Исходные элементы деятельностного подхода были сформулированы уже в немецкой классической философии, прежде всего, в трудах И. Г. Фихте, Ф. В. Шеллинга и Г. В. Ф. Гегеля. Так, в «Наукоучении…» И. Г. Фихте чистой деятельностью выступало самоопределение Я (субъекта) посредством создания не-Я (объекта, противостоящего Я) на основе этических идеалов. Тем самым субъект сам производит себя в процессе деятельности: «Я полагает себя самого и оно есть только благодаря этому самоположению. И наоборот, Я есмь, и оно полагает свое бытие благодаря только своему бытию.
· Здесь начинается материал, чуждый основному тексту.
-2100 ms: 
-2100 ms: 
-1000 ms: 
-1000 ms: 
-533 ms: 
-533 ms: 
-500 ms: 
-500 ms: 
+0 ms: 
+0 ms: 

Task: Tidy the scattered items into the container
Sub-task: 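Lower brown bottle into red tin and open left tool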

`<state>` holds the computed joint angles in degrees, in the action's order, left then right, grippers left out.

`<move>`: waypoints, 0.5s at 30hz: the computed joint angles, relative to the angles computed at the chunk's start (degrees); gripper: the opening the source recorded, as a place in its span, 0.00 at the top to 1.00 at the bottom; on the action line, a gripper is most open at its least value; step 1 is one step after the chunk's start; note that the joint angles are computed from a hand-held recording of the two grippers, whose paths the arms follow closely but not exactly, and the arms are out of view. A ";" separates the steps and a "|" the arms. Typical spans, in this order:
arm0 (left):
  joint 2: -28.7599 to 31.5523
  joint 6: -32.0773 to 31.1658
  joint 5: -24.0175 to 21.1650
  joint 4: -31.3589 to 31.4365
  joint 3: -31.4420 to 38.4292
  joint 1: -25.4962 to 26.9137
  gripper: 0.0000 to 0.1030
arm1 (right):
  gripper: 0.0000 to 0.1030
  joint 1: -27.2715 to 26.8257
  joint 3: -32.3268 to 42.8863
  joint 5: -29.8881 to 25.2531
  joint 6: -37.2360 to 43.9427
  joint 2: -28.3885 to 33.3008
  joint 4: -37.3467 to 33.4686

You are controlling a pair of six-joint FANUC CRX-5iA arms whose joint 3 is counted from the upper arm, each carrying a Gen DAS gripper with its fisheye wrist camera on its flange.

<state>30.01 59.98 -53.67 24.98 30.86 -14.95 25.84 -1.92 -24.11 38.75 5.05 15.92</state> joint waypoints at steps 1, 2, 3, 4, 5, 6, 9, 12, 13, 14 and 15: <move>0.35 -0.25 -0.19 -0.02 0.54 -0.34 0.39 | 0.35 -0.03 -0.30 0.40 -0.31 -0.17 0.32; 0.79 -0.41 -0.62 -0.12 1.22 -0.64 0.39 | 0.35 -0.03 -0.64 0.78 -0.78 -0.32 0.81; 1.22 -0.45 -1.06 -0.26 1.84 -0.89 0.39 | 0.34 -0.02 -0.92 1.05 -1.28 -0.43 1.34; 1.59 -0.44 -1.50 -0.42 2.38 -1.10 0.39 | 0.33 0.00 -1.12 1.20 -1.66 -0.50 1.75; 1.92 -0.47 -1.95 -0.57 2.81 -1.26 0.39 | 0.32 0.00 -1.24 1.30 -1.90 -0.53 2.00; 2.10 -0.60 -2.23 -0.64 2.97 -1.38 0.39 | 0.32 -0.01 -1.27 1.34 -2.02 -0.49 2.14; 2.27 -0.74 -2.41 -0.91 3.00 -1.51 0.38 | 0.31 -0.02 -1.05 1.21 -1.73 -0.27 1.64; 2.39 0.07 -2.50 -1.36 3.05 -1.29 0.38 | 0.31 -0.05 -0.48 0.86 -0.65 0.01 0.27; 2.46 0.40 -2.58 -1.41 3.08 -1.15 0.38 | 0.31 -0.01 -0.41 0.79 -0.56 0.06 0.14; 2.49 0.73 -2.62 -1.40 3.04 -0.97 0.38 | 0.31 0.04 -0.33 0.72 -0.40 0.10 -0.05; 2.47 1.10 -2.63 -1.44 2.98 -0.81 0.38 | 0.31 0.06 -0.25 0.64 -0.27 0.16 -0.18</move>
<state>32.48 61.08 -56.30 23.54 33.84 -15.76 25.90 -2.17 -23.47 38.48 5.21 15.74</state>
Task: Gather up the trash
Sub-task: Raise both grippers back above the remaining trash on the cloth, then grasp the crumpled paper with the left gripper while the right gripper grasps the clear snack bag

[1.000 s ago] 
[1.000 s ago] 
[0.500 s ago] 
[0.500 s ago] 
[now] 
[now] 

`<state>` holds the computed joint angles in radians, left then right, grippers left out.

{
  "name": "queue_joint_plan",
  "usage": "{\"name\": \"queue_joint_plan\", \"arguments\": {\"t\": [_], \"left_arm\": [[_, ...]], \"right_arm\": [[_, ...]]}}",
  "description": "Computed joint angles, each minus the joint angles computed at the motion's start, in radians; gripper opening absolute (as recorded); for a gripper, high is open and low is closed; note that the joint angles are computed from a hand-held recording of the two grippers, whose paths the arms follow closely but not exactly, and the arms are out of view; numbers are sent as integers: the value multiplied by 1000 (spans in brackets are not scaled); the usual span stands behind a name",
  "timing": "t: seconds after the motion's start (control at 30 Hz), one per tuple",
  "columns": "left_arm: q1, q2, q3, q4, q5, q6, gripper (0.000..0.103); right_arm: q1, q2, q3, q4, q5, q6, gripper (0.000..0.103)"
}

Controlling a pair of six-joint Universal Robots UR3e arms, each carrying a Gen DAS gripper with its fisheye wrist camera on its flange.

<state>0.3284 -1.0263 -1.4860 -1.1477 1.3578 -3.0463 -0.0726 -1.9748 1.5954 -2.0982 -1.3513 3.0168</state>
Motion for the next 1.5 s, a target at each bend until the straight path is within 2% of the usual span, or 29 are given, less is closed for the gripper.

Оно является в одно и то же время и тем, что совершает действие, и продуктом этого действия, а именно: действующим началом и тем, что получается в результате этой деятельности» [Фихте, 1995, с. 285]. Таким образом, в немецкой классической философии возникает одна из ключевых для деятельностного подхода в целом идея опосредования: «…Сознание и Я возникают и существуют лишь в результате деятельности по созданию внешнего объекта» [Лекторский, 2001, с. 78].
Эти положения были в дальнейшем развиты в классическом марксизме. Наиболее важной идеей К. Маркса была трактовка деятельности как практики, предметной деятельности: «К. Маркс подчеркивает, что в созданном им предметном мире человек не просто удваивает себя… а впервые себя созидает. […Это] самоизменение возможно лишь через „изменение обстоятельств“, через предметную деятельность» [Там же, с. 77]. Особенно активно категория деятельности разрабатывалась советскими марксистами – психологами С. Л. Рубинштейном, Л. С. Выготским, А. Н. Леонтьевым, П. Я. Гальпериным и др. и философами Э. В. Ильенковым, Г. С. Батищевым, Г. П. Щедровицким, Э. Г. Юдиным и др. Основы психологической теории деятельности были заложены в контексте разработки принципа единства сознания и деятельности. «Субъект в своих деяниях, – писал С. Л. Рубинштейн, – в актах своей творческой самодеятельности не только обнаруживается и проявляется; он в них созидается и определяется. Поэтому тем, что он делает, можно определять то, что он есть; направлением его деятельности можно определять и формировать его самого» [Рубинштейн, 1986, с. 107]. Это позволило представить психику не просто как высший уровень отражения действительности, но как продукт активного целесообразного взаимодействия с ней.